3. Collaborate with open science connoisseurs. Prioritise collaborators who are well familiar with the initiatives and their workings, so the time required for these tasks can be more widely distributed among team members.
4. Train students and early career researchers. Investment for today, great rewards for tomorrow. Academics are paid to train students and mentor early career researchers in good research practices, so we can use this time (no extra cost) to teach students about the need for and actual workings of open science principles and frameworks, with both medium- and long-term benefits for them, for educators (if they become future collaborators), and fairly obviously, for the whole community.
5. Create shared infrastructure. Develop discipline-specific templates for data documentation, preregistration, and analytic code sharing, so re-use becomes simpler both for you and everyone else.

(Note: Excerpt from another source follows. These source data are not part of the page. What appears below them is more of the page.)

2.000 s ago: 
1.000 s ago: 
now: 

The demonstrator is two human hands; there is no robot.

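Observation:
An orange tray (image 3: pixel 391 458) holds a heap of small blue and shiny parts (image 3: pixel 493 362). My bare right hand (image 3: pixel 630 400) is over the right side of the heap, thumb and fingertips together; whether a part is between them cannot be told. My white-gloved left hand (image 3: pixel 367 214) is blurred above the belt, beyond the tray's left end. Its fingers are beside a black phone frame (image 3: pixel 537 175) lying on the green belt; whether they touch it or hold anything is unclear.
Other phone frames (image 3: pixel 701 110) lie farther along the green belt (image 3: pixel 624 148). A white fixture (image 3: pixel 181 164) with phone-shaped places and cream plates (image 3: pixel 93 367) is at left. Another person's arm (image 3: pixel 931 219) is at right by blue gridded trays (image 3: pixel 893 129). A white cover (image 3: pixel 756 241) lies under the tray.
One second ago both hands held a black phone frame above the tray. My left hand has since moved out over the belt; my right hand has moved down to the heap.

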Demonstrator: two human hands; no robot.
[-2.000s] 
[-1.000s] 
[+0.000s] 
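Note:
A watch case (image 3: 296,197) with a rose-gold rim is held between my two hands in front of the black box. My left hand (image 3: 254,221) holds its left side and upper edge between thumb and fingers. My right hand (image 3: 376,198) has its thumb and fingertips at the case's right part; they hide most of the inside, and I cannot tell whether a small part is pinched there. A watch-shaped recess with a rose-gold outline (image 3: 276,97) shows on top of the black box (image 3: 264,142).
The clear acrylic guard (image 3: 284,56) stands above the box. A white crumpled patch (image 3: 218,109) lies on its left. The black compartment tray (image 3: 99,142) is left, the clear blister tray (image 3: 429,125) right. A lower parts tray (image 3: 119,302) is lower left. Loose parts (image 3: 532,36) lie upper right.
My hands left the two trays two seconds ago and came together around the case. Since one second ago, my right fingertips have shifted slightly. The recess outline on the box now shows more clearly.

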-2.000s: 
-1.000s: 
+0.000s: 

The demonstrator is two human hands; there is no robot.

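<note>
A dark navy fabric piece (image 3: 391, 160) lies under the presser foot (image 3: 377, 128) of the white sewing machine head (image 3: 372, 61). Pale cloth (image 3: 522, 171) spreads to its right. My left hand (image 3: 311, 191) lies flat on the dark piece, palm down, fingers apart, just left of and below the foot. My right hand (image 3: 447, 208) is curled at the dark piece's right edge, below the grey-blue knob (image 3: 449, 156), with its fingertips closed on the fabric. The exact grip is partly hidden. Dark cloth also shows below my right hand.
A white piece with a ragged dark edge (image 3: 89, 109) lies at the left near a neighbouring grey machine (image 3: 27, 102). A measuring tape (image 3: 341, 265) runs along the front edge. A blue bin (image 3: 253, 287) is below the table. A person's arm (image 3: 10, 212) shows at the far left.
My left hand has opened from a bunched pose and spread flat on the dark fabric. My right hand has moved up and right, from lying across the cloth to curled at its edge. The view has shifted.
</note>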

6. Engage with institutional and cross-university support units. Collaborate with open science offices and networks, like the European Network for Open Criminology, which offer formal and informal support and drop-in advice on applying open science practices.

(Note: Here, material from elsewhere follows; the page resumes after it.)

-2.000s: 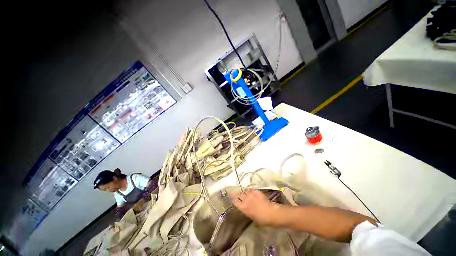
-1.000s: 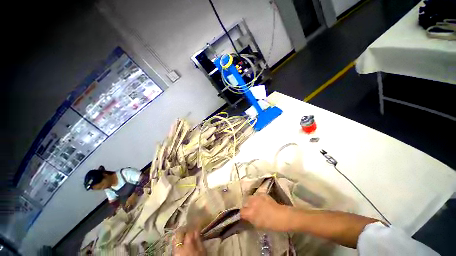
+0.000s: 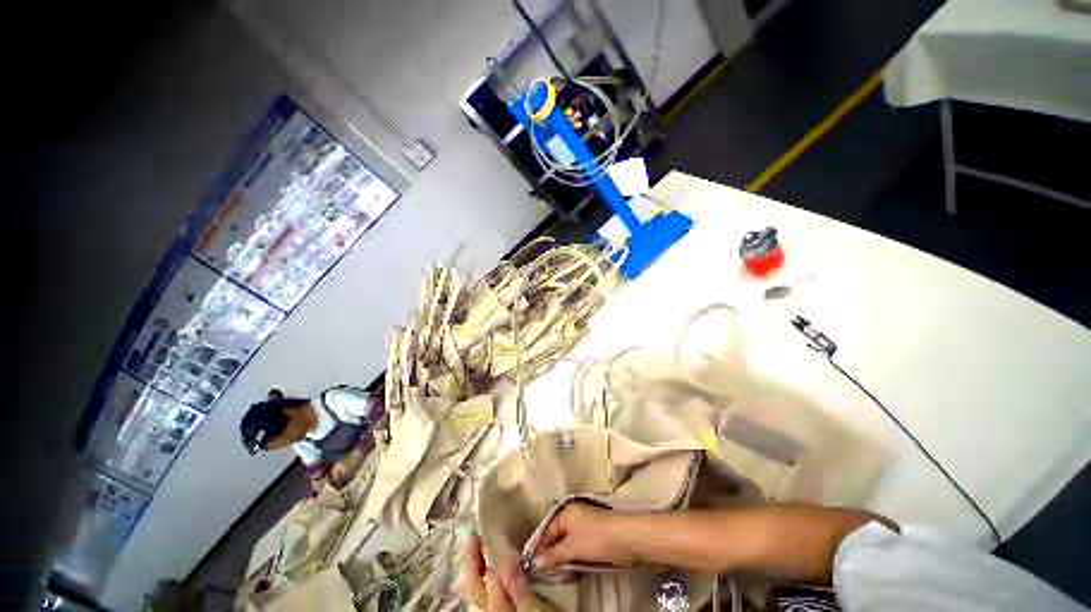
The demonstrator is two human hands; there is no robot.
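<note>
A beige tote bag (image 3: 646, 478) lies open in front of me at the table's near edge, its handles looping up. My right hand (image 3: 583, 538) reaches into the bag mouth, with its fingertips closed at the inner edge near a small dark spot. My left hand (image 3: 491, 586) is at the bag's near left edge, cut off by the bottom of the picture, its fingers on the cloth. What the right fingertips pinch is too small to tell.
A pile of beige bags (image 3: 479, 335) lies left and behind. Thread snips (image 3: 815, 335) with a dark cord, a red container (image 3: 761, 254) and a blue stand (image 3: 598, 179) are on the white table (image 3: 933, 347). A person (image 3: 314, 430) works at the left.
My right hand has moved left and down inside the bag, close to my left hand. The bag mouth is opened wider. The view has shifted, and the snips have stayed on the table.
</note>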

Simultaneously, we also need to increase the benefits:
1. Be the voice for open science in selection panels and promotion committees. Advocate for open science principles to become core components of selection processes for academic positions and internal promotions.
2. Be the voice in scientific societies. Push for open science principles to become criteria for awards delivered by academic societies at conferences and working group meetings.

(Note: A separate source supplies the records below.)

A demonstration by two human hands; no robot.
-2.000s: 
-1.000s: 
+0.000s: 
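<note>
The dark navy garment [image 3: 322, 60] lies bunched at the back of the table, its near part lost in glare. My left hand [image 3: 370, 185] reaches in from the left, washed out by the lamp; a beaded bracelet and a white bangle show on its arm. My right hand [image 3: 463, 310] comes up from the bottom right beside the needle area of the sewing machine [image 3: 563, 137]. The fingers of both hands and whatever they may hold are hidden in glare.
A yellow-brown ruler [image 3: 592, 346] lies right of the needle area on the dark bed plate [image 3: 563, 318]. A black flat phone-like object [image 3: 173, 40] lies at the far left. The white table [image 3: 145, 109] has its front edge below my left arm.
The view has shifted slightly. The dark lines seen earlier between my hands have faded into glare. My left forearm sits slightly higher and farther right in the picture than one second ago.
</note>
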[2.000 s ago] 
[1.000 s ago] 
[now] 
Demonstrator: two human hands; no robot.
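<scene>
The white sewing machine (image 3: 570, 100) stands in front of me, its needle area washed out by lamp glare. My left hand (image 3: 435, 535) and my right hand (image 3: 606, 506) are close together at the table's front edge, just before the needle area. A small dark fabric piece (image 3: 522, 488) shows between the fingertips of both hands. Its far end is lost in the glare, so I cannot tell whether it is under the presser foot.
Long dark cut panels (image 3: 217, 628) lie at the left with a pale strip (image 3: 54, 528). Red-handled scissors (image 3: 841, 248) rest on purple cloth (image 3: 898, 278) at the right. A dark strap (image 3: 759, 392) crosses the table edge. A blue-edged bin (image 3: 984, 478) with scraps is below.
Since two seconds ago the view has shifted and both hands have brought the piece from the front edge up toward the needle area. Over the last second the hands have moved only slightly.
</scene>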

3. Be the voice in grant panels. Advocate for open science principles to become part of selection criteria for grants and scholarships. Funders could even trial “open science multipliers” for proposals that demonstrate strong commitments.
4. Be the voice in editorial boards. Push for open science principles to become key considerations in peer review. Journals can use micro-credits and badges to visibilise and normalise open science practices, or make data/code availability statements mandatory in submissions.
5. Cite open science followers. Prioritise citing studies that follow open science principles over those that don’t.
6. Nominate colleagues for awards. Put forward those who engage in open science for awards and fellowships.
7. Showcase impact. Describe your use of open science practices in your CV and institutional dashboards.
And yes, the slightly evil side of us says that beyond reducing the costs and enhancing the benefits, we should also reduce the benefits and increase the costs of not doing open science:
Put less trust in studies that could have but chose not to engage in open science. Prioritize citing studies you trust the most.
Do not nominate for awards those who could have applied open science principles but didn’t.
Do not write cover letters or references for those who could have but didn’t.
Always request open science engagement when reviewing for journals or grants.
Mention the need for open science in PhD evaluations.
Mention the need for open science in book discussions, both published and in author-meets-critics sessions.
Create league tables of journals, departments, or universities based on open science compliance.
So, in the end, it all comes back to incentives. People do things when the benefits outweigh the costs, and people don’t when they don’t. If we want open science to move from being the “right thing to do” for a small group of dedicated champions to being the normal thing that everybody does, this balance needs to be shifted. Reduce the costs, increase the benefits, and yes; it should be costly to not do the right thing.